Everything from the line holding "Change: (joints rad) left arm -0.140" to the end of the data must be reproduced exactly; include both boundary lines and nothing else.
[[ SUPPLIED INFORMATION, beginning ]]
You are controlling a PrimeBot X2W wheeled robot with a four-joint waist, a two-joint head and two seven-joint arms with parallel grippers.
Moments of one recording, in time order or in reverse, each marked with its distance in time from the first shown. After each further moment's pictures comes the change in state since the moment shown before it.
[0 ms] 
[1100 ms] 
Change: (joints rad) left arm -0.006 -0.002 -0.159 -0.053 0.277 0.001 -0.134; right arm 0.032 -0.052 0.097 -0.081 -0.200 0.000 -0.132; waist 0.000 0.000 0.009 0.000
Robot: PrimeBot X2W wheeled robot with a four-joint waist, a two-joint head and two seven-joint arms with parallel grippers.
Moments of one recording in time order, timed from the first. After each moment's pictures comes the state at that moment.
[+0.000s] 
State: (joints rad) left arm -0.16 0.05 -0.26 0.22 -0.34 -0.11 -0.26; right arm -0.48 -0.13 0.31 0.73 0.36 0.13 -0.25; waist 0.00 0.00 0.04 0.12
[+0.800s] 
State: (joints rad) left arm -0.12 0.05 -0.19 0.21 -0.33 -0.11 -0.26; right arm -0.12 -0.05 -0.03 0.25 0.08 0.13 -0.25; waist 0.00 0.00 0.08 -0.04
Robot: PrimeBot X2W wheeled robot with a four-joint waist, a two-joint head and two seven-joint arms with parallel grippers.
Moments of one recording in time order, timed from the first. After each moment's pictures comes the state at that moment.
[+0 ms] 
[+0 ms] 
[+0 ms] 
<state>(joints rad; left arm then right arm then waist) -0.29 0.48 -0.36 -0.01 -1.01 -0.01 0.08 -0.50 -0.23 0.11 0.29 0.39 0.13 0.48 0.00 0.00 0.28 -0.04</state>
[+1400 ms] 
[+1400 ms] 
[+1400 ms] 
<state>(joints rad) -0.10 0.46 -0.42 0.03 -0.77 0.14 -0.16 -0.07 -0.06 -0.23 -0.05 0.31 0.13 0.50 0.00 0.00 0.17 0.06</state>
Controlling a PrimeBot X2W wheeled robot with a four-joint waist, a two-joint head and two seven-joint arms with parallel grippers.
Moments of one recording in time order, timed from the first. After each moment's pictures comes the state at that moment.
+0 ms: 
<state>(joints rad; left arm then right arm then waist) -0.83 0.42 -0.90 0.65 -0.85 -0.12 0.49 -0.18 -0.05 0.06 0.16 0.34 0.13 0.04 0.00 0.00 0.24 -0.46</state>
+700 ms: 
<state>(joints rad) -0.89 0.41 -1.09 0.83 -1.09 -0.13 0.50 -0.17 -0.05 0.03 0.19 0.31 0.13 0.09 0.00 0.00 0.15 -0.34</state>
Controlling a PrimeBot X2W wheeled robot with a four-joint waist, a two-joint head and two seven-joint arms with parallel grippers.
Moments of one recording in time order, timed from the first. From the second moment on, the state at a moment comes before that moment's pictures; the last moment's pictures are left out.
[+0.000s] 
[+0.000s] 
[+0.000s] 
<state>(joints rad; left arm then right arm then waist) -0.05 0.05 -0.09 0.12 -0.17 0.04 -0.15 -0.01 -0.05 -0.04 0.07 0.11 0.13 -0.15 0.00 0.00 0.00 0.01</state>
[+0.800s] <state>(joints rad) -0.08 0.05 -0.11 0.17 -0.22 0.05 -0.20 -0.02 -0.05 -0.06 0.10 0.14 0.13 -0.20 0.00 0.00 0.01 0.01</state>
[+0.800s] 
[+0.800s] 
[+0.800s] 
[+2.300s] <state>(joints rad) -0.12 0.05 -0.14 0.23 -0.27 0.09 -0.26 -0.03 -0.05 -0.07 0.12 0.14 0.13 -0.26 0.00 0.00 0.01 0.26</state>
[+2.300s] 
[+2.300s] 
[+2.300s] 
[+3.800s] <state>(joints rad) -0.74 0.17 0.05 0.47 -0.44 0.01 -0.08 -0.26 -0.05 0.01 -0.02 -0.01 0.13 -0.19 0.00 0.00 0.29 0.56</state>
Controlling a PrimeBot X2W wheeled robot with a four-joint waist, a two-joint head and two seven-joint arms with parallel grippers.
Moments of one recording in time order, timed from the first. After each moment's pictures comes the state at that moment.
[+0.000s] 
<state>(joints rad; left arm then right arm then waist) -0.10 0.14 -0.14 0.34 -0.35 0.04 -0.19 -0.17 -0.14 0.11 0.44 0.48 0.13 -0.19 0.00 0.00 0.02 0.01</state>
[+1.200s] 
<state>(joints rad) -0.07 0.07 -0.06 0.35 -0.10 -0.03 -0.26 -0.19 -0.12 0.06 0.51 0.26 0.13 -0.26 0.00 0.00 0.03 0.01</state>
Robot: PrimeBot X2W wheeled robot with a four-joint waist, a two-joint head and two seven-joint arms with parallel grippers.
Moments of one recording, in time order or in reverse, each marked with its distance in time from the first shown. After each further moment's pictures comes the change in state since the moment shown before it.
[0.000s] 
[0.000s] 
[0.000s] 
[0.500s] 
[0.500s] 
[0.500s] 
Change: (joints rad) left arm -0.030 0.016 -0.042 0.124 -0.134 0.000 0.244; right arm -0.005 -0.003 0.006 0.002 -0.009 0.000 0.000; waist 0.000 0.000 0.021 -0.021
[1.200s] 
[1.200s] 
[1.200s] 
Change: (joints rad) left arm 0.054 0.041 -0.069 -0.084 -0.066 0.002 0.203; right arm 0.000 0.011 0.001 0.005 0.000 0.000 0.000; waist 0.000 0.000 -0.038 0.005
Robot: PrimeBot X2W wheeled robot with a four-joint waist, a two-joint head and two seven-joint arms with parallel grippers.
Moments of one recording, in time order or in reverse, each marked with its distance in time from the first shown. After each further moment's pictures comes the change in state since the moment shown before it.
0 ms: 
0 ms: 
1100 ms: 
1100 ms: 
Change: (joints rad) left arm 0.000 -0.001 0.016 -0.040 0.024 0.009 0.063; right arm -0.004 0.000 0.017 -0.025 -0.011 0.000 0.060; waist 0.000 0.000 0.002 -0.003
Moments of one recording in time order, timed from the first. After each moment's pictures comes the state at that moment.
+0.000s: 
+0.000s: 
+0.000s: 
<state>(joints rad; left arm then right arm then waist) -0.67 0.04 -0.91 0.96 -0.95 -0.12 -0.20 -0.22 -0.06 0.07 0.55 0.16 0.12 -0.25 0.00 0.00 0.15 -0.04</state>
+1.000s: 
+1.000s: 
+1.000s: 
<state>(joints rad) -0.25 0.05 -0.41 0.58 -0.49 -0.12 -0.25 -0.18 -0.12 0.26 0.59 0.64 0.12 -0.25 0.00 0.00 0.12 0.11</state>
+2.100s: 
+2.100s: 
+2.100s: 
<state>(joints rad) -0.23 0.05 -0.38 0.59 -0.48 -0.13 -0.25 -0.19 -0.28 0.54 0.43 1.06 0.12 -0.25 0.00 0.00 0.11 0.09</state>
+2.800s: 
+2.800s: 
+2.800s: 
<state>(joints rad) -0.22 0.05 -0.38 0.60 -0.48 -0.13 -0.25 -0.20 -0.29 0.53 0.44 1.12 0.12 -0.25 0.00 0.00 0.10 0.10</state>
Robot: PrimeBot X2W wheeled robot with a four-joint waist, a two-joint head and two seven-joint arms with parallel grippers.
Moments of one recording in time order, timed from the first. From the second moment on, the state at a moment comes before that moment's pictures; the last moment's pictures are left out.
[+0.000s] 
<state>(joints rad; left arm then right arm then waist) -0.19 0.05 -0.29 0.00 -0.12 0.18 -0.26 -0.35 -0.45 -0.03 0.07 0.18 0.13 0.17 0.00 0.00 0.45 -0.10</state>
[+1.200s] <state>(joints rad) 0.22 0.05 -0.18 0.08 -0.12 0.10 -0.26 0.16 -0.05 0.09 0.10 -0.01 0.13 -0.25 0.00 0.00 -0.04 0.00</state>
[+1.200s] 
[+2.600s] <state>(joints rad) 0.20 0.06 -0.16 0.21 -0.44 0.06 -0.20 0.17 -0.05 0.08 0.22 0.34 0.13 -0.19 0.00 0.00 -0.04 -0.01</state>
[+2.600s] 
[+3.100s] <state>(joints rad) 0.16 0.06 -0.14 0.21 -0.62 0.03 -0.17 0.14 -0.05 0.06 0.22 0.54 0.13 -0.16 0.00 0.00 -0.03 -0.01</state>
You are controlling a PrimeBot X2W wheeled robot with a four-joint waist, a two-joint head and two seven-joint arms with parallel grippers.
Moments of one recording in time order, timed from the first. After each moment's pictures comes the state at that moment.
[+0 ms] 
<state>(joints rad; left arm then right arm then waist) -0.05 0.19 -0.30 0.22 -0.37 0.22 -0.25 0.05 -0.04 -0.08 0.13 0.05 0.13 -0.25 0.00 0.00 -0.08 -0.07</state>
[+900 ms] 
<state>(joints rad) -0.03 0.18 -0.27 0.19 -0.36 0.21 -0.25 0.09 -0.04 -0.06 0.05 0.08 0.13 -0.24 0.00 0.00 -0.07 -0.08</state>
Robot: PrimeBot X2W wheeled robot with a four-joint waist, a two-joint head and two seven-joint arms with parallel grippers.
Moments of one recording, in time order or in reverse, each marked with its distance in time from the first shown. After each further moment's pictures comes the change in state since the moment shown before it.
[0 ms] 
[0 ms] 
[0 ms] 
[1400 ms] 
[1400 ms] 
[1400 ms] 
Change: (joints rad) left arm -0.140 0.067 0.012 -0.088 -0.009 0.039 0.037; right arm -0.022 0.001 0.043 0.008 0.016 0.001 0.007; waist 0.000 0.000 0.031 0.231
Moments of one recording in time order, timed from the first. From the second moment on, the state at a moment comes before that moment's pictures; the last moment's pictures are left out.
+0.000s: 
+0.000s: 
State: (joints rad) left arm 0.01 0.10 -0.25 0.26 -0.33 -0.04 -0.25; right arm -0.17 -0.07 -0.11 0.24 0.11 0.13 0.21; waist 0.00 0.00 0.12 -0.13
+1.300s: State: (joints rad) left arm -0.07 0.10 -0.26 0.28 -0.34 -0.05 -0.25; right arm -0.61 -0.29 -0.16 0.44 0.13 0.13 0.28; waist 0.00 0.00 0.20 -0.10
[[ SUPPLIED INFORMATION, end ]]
[ANSWER TO THIS EXERCISE]
Change: (joints rad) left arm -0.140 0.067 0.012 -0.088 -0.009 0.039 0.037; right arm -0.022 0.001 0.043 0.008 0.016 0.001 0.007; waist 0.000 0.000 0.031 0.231
Moments of one recording in time order, timed from the first. From the second moment on, the state at a moment comes before that moment's pictures; the last moment's pictures are left out.
+0.000s: 
+0.000s: 
State: (joints rad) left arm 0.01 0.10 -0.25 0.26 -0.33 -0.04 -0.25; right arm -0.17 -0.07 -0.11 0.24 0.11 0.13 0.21; waist 0.00 0.00 0.12 -0.13
+1.300s: State: (joints rad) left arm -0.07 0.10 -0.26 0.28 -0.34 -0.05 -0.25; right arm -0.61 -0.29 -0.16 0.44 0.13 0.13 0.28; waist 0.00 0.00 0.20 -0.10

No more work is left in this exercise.